[Your assignment]
Your task is to restate the listing word for word without the pictures.

########################################

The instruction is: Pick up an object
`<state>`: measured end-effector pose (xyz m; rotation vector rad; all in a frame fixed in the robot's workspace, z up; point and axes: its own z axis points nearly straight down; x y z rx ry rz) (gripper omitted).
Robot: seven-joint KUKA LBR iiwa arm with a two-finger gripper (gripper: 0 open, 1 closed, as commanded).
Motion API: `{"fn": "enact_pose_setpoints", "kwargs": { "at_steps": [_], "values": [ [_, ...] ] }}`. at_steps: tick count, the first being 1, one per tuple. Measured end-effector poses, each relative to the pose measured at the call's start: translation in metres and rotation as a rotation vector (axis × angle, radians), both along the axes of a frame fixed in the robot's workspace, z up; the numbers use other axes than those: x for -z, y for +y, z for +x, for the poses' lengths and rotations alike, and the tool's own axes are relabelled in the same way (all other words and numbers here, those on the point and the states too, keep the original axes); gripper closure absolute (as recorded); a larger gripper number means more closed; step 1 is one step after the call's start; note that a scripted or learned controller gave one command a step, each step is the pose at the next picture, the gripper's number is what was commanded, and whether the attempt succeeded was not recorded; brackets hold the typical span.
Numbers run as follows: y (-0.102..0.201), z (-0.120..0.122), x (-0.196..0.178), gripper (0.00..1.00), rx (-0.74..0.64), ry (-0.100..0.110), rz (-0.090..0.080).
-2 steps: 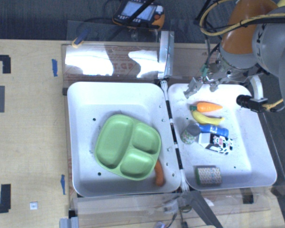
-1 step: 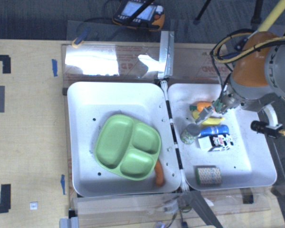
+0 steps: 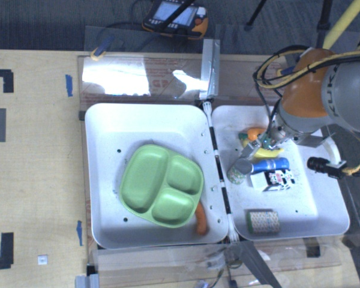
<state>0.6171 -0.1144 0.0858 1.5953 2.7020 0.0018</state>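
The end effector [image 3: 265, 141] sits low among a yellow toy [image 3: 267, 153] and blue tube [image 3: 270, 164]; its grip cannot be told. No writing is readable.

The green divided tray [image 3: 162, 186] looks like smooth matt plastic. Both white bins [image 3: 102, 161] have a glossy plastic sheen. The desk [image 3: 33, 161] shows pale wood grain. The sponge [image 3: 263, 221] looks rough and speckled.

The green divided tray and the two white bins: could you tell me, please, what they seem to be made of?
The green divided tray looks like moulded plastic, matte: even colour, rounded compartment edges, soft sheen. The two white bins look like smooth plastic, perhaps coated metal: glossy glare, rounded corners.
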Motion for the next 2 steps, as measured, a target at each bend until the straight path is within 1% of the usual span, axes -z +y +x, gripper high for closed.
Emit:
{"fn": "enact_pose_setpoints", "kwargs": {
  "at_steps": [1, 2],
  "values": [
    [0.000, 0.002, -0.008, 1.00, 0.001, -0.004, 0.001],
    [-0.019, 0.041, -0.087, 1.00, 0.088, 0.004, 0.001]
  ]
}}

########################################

[Your response]
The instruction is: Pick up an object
`<state>`: measured end-effector pose (xyz m; rotation vector rad; all in a frame fixed in the robot's workspace, z up; point and axes: its own z axis points nearly straight down; x y z rx ry rz) (gripper omitted).
Robot: seven-joint KUKA LBR iiwa arm with a two-finger gripper (gripper: 0 open, 1 closed, as commanded).
Motion API: `{"fn": "enact_pose_setpoints", "kwargs": { "at_steps": [_], "values": [ [_, ...] ] }}`. at_steps: tick count, the first being 1, one per tuple. Measured end-effector poses, each relative to the pose measured at the call's start: translation in metres and rotation as a rotation vector (axis × angle, radians), both along the axes of a frame fixed in the robot's workspace, z up; the numbers use other axes than those: x for -z, y for +y, z for +x, for the poses' lengths and rotations alike, and the tool's own axes are relabelled in the same way (all other words and numbers here, those on the point and the states too, keep the original axes); gripper closure absolute (as recorded); a larger gripper number means more closed; step 1 is one step after the call's start; note that a scripted or learned controller gave one command a step, each step is the pose at the next picture, the gripper's number is what was commanded, and whether the attempt succeeded was not recorded; brackets hold the typical span.
Numbers run as follows: y (-0.102..0.201), z (-0.120..0.122), x (-0.196..0.178), gripper (0.00..1.00), rx (-0.74..0.64), ry (-0.100..0.110), rz (-0.090..0.080).
-2 steps: 
-1 step: 
+0 steps: 
<state>0.6171 -0.1144 0.0858 1.5953 2.7020 0.0018</state>
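The end effector [image 3: 265, 141] sits low among a yellow toy [image 3: 267, 153] and blue tube [image 3: 270, 164]; its grip cannot be told. No writing is readable.

The green divided tray [image 3: 162, 186] looks like smooth matt plastic. Both white bins [image 3: 102, 161] have a glossy plastic sheen. The desk [image 3: 33, 161] shows pale wood grain. The sponge [image 3: 263, 221] looks rough and speckled.

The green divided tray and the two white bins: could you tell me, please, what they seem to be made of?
The green divided tray looks like moulded plastic, matte: even colour, rounded compartment edges, soft sheen. The two white bins look like smooth plastic, perhaps coated metal: glossy glare, rounded corners.
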Motion for the next 2 steps, as measured, a target at each bend until the straight path is within 1% of the usual span, axes -z +y +x, gripper high for closed.
Emit:
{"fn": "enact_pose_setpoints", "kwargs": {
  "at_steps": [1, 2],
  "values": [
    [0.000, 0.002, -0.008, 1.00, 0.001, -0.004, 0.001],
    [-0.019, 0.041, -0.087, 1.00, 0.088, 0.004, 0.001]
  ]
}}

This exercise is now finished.